Health Indices and Geospatial Data

September 1, 2023

Maternal and Child Health Prediction Using Satellite Imagery

Project Overview

This data science project explores the use of machine learning with satellite imagery and publicly available geotagged data to estimate key maternal and child health (MCH) indicators in low- and middle-income countries (LMICs).
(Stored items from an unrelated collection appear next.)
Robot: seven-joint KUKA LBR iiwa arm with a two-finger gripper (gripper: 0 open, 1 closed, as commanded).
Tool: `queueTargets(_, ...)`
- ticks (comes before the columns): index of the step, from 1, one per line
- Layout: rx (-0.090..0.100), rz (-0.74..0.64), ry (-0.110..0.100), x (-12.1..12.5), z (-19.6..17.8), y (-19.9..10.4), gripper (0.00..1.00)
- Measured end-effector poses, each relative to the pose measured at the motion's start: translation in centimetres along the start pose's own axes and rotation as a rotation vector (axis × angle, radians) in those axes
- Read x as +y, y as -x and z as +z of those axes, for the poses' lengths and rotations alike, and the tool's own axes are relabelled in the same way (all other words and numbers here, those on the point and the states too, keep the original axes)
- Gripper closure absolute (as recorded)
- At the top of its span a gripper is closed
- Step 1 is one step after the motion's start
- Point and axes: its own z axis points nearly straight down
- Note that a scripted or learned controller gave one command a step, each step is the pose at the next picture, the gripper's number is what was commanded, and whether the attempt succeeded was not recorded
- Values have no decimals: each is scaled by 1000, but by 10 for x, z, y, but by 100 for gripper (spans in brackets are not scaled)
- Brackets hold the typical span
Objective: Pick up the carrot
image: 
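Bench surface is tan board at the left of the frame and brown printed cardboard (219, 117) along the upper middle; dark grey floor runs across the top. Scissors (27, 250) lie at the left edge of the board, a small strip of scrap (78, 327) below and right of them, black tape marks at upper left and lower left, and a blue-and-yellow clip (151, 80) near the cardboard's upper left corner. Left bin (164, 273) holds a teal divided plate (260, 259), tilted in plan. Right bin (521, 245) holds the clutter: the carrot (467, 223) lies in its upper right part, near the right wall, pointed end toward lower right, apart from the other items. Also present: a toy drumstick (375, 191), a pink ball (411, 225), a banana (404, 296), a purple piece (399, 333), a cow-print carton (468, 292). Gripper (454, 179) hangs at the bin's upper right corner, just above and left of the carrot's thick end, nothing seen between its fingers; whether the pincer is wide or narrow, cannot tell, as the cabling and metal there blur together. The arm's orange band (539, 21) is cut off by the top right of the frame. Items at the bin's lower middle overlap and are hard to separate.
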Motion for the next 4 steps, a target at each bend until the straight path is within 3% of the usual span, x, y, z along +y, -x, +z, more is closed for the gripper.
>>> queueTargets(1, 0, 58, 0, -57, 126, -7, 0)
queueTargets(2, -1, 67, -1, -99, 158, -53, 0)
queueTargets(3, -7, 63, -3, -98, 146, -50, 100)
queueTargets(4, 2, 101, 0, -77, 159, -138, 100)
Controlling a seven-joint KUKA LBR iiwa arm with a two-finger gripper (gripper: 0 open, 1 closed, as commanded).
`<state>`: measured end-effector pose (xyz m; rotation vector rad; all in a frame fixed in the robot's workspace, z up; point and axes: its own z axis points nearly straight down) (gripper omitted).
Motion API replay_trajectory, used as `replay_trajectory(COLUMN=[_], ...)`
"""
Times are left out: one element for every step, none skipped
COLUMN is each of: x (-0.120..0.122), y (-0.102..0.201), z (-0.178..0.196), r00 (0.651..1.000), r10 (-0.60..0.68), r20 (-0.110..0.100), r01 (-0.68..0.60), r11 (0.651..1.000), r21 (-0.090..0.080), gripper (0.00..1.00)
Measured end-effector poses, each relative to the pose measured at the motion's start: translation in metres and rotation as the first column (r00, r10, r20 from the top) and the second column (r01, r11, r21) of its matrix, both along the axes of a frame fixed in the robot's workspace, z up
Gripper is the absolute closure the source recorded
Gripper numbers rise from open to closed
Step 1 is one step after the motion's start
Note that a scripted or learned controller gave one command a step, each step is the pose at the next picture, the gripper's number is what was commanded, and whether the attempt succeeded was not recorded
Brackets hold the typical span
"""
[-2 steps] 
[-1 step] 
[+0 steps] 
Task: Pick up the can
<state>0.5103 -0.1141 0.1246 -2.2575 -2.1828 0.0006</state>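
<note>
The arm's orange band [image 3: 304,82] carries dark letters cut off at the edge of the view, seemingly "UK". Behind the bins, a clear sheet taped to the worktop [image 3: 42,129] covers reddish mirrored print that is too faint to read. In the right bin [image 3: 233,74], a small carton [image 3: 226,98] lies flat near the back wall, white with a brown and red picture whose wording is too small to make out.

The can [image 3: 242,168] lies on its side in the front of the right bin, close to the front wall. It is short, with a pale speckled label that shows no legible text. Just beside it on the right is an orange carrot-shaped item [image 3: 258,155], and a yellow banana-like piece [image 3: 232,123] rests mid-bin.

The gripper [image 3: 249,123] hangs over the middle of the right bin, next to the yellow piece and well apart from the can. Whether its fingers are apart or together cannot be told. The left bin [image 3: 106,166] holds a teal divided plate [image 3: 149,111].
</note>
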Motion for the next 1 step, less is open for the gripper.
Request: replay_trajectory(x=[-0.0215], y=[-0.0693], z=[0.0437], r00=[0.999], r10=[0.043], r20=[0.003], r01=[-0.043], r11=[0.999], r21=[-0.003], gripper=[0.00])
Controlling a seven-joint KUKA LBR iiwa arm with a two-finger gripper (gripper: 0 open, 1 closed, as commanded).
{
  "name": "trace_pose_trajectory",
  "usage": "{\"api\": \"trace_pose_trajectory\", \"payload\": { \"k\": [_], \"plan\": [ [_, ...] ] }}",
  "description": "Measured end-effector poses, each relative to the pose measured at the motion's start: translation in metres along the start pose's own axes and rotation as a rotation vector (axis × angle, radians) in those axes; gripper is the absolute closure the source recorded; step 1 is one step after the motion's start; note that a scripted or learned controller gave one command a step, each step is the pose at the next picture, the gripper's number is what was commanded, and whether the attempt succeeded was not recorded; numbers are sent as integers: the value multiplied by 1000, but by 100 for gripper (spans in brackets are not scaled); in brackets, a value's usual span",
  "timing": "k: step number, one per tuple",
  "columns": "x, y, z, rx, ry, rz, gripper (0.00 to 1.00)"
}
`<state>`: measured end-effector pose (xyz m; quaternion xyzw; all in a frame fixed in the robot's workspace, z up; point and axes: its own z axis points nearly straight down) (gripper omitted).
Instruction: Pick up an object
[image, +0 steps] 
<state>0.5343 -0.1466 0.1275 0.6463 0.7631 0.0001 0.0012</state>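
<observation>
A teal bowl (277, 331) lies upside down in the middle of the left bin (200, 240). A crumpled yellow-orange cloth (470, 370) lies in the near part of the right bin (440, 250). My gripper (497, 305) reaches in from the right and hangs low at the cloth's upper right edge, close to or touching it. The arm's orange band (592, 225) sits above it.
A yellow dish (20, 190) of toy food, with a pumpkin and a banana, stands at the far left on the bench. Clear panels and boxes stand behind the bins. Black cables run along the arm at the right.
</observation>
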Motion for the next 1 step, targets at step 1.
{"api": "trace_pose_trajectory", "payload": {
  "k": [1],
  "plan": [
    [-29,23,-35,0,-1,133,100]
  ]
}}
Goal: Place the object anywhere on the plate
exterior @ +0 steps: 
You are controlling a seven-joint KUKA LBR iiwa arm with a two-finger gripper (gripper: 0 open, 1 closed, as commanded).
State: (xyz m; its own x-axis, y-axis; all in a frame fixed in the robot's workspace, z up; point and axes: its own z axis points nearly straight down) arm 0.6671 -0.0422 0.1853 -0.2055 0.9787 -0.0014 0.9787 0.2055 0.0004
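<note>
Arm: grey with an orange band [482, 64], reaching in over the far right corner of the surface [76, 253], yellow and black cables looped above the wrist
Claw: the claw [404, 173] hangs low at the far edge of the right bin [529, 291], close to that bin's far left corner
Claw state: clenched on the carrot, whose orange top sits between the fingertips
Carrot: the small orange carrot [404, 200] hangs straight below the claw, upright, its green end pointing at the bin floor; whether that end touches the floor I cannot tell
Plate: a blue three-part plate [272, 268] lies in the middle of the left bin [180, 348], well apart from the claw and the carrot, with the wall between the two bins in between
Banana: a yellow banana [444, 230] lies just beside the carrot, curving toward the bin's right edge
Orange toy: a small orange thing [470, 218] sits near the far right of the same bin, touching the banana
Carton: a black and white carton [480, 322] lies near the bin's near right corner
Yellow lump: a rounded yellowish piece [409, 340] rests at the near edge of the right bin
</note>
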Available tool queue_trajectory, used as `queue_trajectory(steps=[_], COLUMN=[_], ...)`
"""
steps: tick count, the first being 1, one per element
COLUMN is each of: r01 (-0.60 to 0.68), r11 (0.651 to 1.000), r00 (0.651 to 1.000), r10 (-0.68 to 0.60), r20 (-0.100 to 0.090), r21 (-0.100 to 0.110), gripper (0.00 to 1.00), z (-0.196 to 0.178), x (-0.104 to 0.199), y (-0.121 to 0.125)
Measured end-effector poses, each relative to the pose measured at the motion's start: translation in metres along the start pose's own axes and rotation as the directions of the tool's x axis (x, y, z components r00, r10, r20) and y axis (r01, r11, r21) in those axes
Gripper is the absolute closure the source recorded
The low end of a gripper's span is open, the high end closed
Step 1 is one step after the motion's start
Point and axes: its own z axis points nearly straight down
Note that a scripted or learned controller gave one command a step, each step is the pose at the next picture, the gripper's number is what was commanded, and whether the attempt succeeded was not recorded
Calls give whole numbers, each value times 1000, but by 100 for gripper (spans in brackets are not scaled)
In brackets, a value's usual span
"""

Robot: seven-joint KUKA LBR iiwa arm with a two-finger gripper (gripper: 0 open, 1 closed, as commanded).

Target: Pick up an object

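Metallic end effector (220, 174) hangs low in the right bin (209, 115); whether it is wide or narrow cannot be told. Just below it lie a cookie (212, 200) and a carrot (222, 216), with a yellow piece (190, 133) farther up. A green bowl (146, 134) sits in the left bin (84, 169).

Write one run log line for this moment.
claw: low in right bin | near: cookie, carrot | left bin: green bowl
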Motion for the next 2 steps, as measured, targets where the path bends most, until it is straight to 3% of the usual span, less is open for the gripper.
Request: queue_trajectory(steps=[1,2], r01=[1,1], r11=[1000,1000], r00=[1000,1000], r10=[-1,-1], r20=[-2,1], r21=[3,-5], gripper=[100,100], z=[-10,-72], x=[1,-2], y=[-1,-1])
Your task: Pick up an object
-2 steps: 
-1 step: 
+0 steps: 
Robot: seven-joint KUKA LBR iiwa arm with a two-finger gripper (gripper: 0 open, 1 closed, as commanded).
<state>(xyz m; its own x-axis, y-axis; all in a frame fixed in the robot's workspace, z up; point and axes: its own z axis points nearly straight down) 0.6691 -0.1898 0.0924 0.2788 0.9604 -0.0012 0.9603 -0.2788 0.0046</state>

The research addresses the challenge of limited, expensive, and outdated MCH data by leveraging satellite-derived features as predictors.

Problem Statement

Traditional MCH indicator collection faces several limitations:

Death registers are unreliable in most LMICs
Demographic and Health Surveys (DHS) are expensive and nationally representative but sample only <2% of villages/neighborhoods
Survey estimates are often outdated due to infrequent collection cycles
Low spatial and temporal resolution limits granular insights

Data Sources

Ground Truth Data

USAID Demographic and Health Surveys (DHS): 114,113 surveys collected between 1986-2019 with up to 7 indicators per survey
Target MCH Indicators:
- Mean/Median BMI
- Under Five Mortality Rate
- Unmet Need Rate
- Skilled Birth Attendant Rate
- Stunted Growth Rate

Feature Datasets

1. Google Earth Engine Dataset

120,985 data points × 11,945 features
Satellite-derived geo-tagged variables collected through Google Earth Engine API

2. MOSAIKS Dataset

100,960 data points × 4,000 features
Spatial encodings collected through MOSAIKS API from UC Berkeley project

3. Landsat Image Dataset

Raw satellite imagery from NASA and U.S. Geological Survey (USGS)
75,000 examples × 11 features
8 spectral channels (bands) + 3 scalar features

Methodology

Extracted Feature Analysis

Regression Models:

Microsoft Azure AutoML for automated model selection and training
Stack and Voting Ensembles combining multiple algorithms:
- XGBoostRegressor
- LightGBM
- ExtremeRandomTrees
- RandomForest
- ElasticNet

Classification Models:

K-means discretization (k=5 clusters) of continuous health indicators
AutoML with Deep Learning using Stack Ensemble:
- LightGBM
- XGBoostClassifier

Raw Image Analysis

Custom machine learning models for Landsat imagery
Convolutional Neural Networks (CNN): Base model architecture
Vision Transformers (ViT): Advanced transformer-based approach

Results

Regression Performance (R² Scores)

Health Indicator	GEE Dataset	MOSAIKS Dataset	Combined Dataset
Median BMI	0.623	0.450	0.627
Unmet Need Rate	0.561	0.280	0.566
Under Five Mortality Rate	0.503	0.251	0.468
Skilled Birth Attendant Rate	0.657	0.310	0.668
Stunted Rate	0.324	0.194	0.335

Classification Accuracy

Health Indicator	GEE Dataset	MOSAIKS Dataset
Median BMI	52%	53%
Unmet Need Rate	50%	48%
Under Five Mortality Rate	48%	45%
Skilled Birth Attendant Rate	68%	55%

Raw Image vs. Extracted Features Comparison

Skilled Birth Attendant Rate:
- Raw Image Base Model: R² = 0.583
- Vision Transformer Model: R² = 0.414
- Extracted Feature Model: R² = 0.668

Key Findings

Dataset Combination Benefits: Combining Google Earth Engine and MOSAIKS datasets improved performance over individual datasets
Indicator-Specific Performance: Certain health indicators (Median BMI, Skilled Birth Attendant Rate) showed better predictability from satellite data
Classification Limitations: Reformulating as classification was disadvantageous without careful discretization consideration
Feature Engineering Advantage: Extracted features outperformed raw image analysis, suggesting the importance of domain-specific feature engineering

Technical Validation

The model underwent sanity checking through urban/rural location classification, demonstrating the ability to capture meaningful spatial patterns from satellite imagery.

Future Directions

Data Expansion: Incorporate Living Standard Measurement Studies (LSMS) for additional ground truth
Feature Engineering: Improve featurization and address missing data sources
Model Architecture: Explore deeper networks and time-variation modeling
Temporal Analysis: Consider temporal changes in satellite imagery for improved predictions

Impact and Applications

This research demonstrates the potential for satellite imagery to augment traditional survey data for MCH monitoring, offering:

Cost-effective large-scale health monitoring
Higher spatial resolution insights
More timely indicator updates
Support for targeted public health interventions in underserved areas

The project establishes a foundation for using remote sensing technology to address critical gaps in global health data collection, particularly benefiting resource-constrained settings where traditional survey methods are challenging to implement.

I was funded to work on this project alongside Emily Wiesel and Mac Ya through the Stanford Data Science for Social Good Fellowship. Our mentor was postdoctoral fellow Haojie Wang.